# 2 kegs



## davidmcg (Mar 17, 2010)

I recently came into possession of 2 kegs, both of which have cracked valve necks.  Anybody ever converted one into a smoker?


----------



## speedtona (Mar 17, 2010)

I made a little spit out of one,it works a treat


----------



## davidmcg (Mar 18, 2010)

Wow, I thought the aluminum would be thicker than that.  Well at least all you have to do is wash them with some soap and water and don't have to bother with burning them out.


----------



## smokingohiobutcher (Mar 18, 2010)

I used one to make the smoke generator for my smoker. The aluminum isnt very thick but it is very strong! 














SOB


----------



## aeroforce100 (Mar 18, 2010)

Homebrewers are going to have a fit when they see what you have done to those kegs.

I believe that the kegs are 304 Stainless, not aluminum.  Aluminum kegs are much thicker.
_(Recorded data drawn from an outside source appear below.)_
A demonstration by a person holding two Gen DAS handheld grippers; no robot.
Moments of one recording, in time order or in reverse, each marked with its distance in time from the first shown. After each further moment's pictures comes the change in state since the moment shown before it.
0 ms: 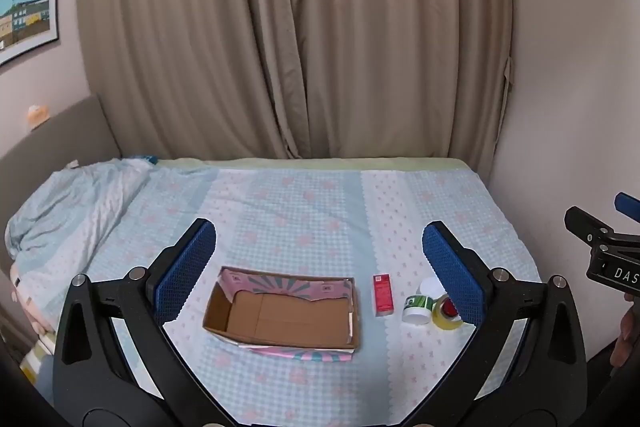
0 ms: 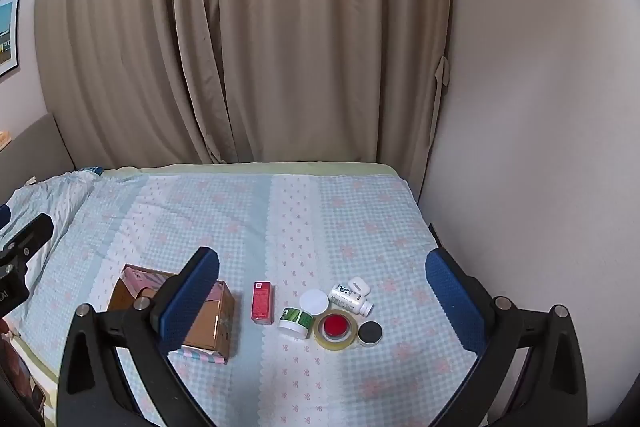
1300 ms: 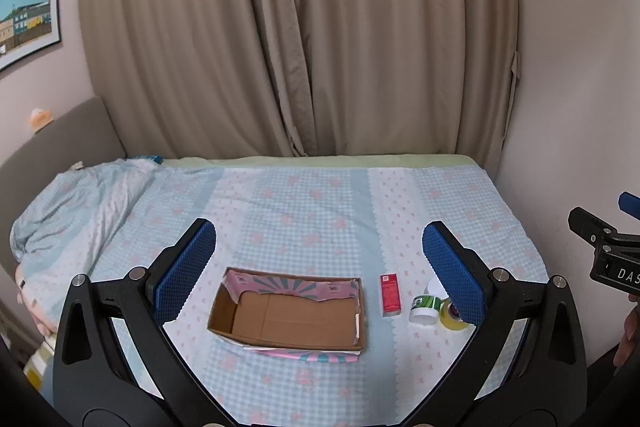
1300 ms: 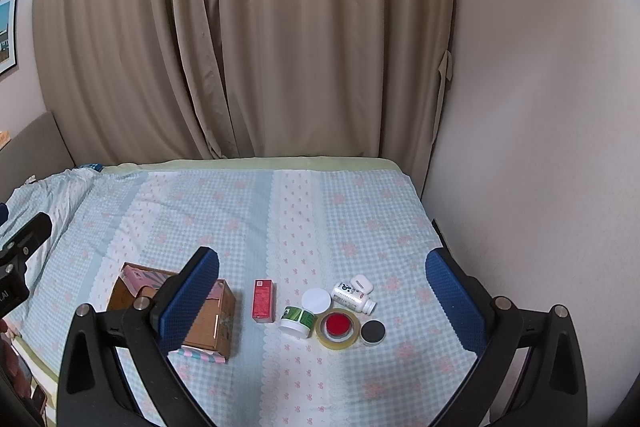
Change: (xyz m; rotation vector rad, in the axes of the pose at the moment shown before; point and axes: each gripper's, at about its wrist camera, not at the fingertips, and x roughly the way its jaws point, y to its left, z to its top) left arm 0.003 0.002 -0.004 0.016 0.011 0.017; right arm 0.001 0.004 -0.003 -0.002 0.011 -0.001
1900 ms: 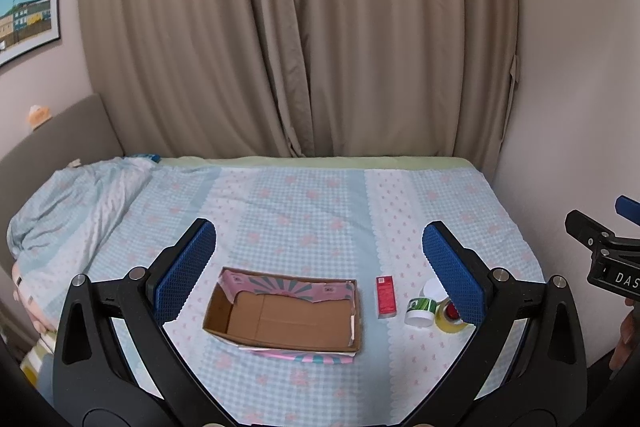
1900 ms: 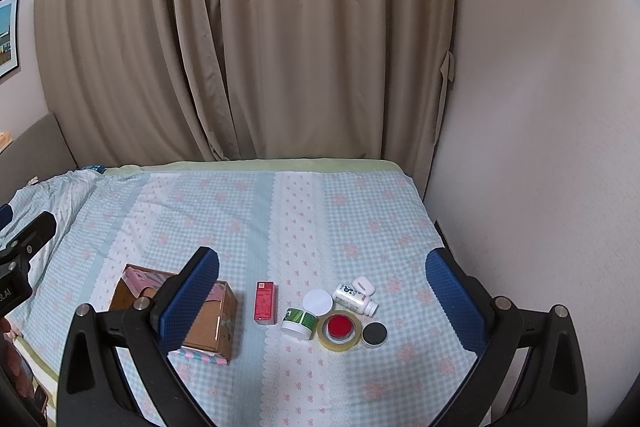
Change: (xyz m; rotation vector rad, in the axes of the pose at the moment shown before) left arm 0.002 -0.001 0.008 -0.007 0.005 -0.008; right arm -0.002 0.002 0.004 0.002 -0.001 0.008
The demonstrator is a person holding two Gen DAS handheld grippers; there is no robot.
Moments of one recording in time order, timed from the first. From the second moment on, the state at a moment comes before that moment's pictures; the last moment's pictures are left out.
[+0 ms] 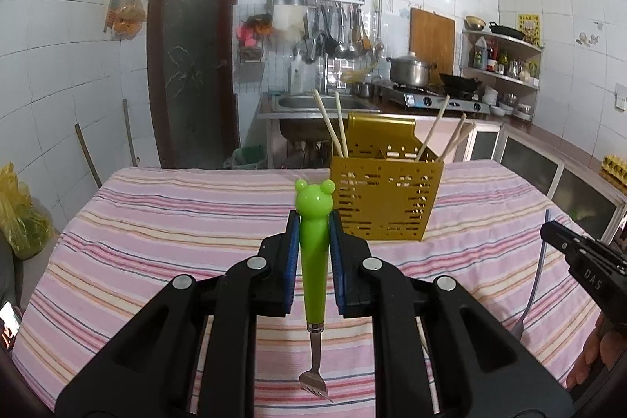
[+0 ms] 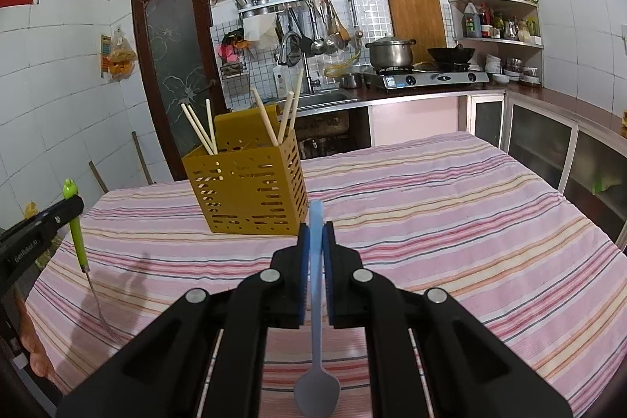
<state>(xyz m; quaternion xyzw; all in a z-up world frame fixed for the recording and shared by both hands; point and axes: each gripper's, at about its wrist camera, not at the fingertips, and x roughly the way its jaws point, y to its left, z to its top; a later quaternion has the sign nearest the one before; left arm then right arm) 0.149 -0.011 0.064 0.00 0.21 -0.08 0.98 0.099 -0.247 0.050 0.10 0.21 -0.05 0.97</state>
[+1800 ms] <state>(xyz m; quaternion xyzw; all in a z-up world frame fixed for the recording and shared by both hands) 0.201 0.010 0.150 -0.02 0.14 -0.13 0.98 0.128 -0.186 0.172 0.03 0.10 -0.01 0.99</state>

Either sell them on EBay approx $45.00 each plus shipping, OR cut the tops out, and have a boiling pot/turkey fryer.


----------



## speedtona (Mar 18, 2010)

Yes the are stainless steel not alloy


----------



## davidmcg (Mar 19, 2010)

Update on this, the kegs I got are stainless.  Also, they were free just sitting in my neighbors junk pile.  Gonna make mini-UDS's out of them and give them to my boys.


----------



## waysideranch (Mar 19, 2010)

Please send me a pic when ur finished.  Thanks.


----------